Greedy: 2.9669% of moves are incorrect
[[-38.98482874  38.98567838]]
UCB: 1.8013% of moves are incorrect
[[-57.73453836  57.73453317 -29.49326918  29.49299601]]
UCB X time: 0.5298% of moves are incorrect
[[-201.97514467  201.97538323 -496.78194952  496.77733617   24.26601785
-24.26590183]]



We see that the greedy strategy misses the right move 3% of the time, while UCB shaves that down to 1.8%. Pretty significant. The UCB parameter - a parameter which determines how much "bonus" should be given to uncertainty - is suspiciously low at (29.49 / 57.7 ~= .5).

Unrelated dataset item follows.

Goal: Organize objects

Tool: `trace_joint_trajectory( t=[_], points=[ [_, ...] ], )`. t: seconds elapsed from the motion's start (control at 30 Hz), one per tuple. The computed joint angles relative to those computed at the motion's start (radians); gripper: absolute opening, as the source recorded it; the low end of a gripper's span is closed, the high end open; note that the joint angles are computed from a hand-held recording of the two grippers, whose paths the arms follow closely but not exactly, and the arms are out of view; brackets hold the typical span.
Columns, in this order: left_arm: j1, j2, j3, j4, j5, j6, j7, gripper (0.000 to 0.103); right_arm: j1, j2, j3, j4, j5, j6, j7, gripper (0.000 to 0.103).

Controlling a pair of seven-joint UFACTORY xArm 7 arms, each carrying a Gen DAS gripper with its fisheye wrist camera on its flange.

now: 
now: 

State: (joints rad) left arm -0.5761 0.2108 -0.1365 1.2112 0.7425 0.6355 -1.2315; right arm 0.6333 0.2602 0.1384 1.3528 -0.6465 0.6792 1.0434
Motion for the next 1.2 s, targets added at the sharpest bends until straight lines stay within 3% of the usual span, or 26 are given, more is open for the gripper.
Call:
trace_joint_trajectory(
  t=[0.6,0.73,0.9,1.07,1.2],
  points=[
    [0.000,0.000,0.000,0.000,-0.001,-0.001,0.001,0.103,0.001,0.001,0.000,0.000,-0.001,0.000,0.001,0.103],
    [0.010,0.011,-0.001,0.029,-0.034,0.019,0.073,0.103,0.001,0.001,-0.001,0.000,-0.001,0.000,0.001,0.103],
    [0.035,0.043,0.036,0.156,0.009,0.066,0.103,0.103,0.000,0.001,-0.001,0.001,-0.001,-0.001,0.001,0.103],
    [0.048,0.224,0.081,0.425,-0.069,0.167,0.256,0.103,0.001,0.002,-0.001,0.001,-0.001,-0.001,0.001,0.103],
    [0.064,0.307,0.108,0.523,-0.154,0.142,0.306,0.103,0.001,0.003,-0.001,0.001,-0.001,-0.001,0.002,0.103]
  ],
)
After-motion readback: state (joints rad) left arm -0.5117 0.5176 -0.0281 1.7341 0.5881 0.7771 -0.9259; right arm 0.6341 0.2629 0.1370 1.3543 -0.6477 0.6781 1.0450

In the literature, people use something around 2-3.

Adding a parameter which is the cross of time and the standard deviation of the estimate reveals the source of this discrepancy: at the initial time point, the UCB parameter is high (496.7 / 201 ~ 2.5) and it ramps down linearly as a function of time to (496 - 26.26*16) / 200 ~= 0.4. Thus, the optimal strategy is similar to a UCB strategy, with a twist: the exploration bonus should ramp down as a function of time. This makes sense: new information is more valuable in the initial trials.

This UCB X time strategy misses only .5% of moves, which is quite good, all things considered.

# TODO

A few things to try:

• Find a more efficient way of implement value iteration - can we throw away the later data once we've backpropagated the future? Can we look into the far future in this way?
• How good is a strategy that is myopic, that is, only looks at a few steps in advance?
• What does policy iteration look like in this context?
• How does this all compare to MCTS?